According to CreditorWatch, external administrations leapt 26 per cent from October to November 2022 and were up 24 per cent year-on-year.

The report found that almost 30 per cent of SMEs said they accessed JobKeeper or some other form of pandemic-related government stimulus and since the end of stimulus payments, they have been replaced by funding strategies including raising equity (45 per cent), increasing borrowings (39 per cent), and reassessing funding methods (33 per cent).

Craig Michie, ScotPac group executive, client acquisition and asset finance, said 2023 was shaping up as a year for SMEs to sit down with their advisers and thoroughly re-evaluate their financial positions and options.

“For many SMEs, the support they received from Government during the pandemic period was their first experience of external finance,” Mr Michie said.
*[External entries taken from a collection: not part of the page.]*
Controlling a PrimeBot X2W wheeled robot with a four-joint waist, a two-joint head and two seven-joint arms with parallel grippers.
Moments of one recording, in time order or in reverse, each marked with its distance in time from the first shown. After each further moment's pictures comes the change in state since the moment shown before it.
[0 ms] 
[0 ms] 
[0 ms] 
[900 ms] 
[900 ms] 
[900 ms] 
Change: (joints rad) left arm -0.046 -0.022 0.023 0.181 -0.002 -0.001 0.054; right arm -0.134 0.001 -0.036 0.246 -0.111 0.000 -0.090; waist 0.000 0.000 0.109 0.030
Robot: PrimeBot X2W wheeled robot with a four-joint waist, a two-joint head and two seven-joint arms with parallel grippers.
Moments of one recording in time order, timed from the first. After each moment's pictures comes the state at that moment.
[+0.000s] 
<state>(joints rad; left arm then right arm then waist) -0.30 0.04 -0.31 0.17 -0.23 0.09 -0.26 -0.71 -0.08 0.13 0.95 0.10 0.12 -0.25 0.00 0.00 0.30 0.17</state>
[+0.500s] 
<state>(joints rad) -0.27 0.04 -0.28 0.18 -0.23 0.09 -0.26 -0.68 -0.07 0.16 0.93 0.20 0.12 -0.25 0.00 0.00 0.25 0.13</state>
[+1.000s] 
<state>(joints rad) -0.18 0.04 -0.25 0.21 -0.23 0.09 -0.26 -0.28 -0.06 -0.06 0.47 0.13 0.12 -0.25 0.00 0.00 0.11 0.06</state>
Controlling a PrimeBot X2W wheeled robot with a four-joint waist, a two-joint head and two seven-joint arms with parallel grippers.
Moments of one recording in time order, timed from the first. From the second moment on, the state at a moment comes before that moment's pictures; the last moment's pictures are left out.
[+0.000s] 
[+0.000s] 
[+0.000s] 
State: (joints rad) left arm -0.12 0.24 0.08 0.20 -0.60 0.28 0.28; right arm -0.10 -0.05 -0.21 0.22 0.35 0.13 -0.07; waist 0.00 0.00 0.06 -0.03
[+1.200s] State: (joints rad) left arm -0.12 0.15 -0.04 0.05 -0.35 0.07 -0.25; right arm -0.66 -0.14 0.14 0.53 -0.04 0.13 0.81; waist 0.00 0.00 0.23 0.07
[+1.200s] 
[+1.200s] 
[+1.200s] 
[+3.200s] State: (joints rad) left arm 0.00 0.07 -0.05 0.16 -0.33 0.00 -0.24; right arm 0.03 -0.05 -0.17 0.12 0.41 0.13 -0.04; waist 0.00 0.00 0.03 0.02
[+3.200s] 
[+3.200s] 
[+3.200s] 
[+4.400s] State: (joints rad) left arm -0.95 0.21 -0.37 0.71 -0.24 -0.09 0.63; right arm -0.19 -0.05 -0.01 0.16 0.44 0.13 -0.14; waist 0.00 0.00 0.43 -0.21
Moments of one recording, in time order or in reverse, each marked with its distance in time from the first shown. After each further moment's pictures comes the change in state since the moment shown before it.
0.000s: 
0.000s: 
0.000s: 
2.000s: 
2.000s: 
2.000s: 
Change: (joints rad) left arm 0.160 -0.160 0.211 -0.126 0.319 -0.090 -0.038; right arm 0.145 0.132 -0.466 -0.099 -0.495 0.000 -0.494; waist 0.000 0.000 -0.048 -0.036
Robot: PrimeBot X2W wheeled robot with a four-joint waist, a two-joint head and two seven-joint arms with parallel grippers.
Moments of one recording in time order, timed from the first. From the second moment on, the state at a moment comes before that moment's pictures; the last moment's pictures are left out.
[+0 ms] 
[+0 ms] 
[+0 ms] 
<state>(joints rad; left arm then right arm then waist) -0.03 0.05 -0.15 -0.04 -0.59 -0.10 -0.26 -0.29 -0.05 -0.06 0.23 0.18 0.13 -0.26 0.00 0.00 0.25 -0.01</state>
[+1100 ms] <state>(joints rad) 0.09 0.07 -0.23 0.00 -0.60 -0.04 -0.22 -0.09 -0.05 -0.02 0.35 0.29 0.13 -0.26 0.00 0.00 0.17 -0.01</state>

“It opened the eyes of business owners to the power of working capital, and that has prompted a lot of SME owners and operators to investigate the potential to leverage finance options as part of their strategic planning for 2023.

He said small-business owners should speak with their brokers and other advisers this year about appropriate finance solutions for their situations, whether that is funding an asset or acquisition, taking on new employees, or repaying the Tax Office.